Work to be completed ::
Below are the entries; state how many of their lines contain the string "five", and nothing more.

Recorded information ::

━━━━━━

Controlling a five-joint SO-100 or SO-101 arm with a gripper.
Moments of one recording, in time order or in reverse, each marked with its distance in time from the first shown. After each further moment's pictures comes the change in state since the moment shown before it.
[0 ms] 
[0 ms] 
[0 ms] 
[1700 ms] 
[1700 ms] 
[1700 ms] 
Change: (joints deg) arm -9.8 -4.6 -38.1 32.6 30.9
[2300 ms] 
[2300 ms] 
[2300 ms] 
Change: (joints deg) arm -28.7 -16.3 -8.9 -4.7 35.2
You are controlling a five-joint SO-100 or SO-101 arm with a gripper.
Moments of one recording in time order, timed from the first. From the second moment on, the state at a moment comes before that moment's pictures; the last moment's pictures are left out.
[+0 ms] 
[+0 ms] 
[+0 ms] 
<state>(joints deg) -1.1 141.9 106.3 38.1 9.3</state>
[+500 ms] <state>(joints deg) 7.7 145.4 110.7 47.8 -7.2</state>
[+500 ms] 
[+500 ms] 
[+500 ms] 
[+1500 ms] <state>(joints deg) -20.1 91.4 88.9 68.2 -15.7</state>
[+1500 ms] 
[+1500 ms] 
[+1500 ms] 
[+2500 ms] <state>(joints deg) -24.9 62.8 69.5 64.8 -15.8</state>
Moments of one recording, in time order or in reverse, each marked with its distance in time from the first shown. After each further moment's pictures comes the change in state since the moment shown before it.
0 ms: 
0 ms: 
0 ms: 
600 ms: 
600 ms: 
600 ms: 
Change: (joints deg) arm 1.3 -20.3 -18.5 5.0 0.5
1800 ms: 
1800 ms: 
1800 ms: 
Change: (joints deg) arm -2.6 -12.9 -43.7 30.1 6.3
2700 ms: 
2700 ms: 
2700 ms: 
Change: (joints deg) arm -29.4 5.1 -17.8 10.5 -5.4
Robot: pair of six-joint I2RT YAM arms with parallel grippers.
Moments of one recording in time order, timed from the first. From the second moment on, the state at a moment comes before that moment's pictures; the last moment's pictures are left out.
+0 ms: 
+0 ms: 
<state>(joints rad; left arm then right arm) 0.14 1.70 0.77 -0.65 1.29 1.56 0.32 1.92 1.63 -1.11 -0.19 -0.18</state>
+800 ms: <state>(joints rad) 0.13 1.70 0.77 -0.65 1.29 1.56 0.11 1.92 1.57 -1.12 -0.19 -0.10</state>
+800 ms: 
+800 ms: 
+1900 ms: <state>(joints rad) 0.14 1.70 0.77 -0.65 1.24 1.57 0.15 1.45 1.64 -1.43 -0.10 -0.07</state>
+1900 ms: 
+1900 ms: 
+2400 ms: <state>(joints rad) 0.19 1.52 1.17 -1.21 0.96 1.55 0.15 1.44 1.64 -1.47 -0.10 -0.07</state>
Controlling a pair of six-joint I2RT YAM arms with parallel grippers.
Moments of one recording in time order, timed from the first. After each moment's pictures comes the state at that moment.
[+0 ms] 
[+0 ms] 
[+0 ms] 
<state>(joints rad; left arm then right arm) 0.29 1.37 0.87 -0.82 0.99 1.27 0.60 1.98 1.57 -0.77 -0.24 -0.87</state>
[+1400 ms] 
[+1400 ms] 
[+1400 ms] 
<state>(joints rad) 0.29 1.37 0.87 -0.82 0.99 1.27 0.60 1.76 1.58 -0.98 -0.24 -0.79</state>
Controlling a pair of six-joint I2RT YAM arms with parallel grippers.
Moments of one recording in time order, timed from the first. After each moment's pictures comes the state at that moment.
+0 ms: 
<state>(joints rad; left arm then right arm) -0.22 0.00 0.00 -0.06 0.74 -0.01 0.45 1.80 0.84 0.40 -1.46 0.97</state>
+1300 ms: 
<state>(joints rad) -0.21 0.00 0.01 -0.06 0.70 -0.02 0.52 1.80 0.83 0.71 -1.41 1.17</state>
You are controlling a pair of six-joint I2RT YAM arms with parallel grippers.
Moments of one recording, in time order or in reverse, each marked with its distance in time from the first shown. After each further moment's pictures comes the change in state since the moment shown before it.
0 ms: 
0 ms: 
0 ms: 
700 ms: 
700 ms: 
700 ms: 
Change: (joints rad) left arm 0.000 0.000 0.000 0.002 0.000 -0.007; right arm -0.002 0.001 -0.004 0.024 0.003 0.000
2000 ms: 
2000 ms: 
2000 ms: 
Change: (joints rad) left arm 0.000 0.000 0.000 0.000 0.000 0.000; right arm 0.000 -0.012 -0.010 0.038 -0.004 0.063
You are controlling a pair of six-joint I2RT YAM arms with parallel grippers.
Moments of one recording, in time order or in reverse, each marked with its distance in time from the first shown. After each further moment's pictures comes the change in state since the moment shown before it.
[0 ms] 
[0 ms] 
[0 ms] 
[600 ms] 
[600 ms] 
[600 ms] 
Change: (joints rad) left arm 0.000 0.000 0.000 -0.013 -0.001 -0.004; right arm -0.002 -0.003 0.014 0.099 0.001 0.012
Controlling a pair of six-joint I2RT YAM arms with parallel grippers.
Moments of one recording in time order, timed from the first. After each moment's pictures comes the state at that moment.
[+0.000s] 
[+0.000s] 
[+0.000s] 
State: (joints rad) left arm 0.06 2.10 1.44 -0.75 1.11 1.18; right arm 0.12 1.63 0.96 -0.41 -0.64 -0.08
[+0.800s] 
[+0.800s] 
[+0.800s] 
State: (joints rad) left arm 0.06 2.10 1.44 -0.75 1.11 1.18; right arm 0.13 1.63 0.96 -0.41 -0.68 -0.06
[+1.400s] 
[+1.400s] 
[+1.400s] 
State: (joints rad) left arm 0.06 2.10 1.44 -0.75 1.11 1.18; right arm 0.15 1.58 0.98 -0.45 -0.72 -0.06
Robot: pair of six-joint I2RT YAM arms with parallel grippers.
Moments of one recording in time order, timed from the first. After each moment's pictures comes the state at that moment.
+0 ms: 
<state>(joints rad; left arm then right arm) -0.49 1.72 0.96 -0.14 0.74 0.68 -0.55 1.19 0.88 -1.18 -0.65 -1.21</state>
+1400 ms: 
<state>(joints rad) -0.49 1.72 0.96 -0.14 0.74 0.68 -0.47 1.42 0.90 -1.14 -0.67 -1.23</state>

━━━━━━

The completed task ::
2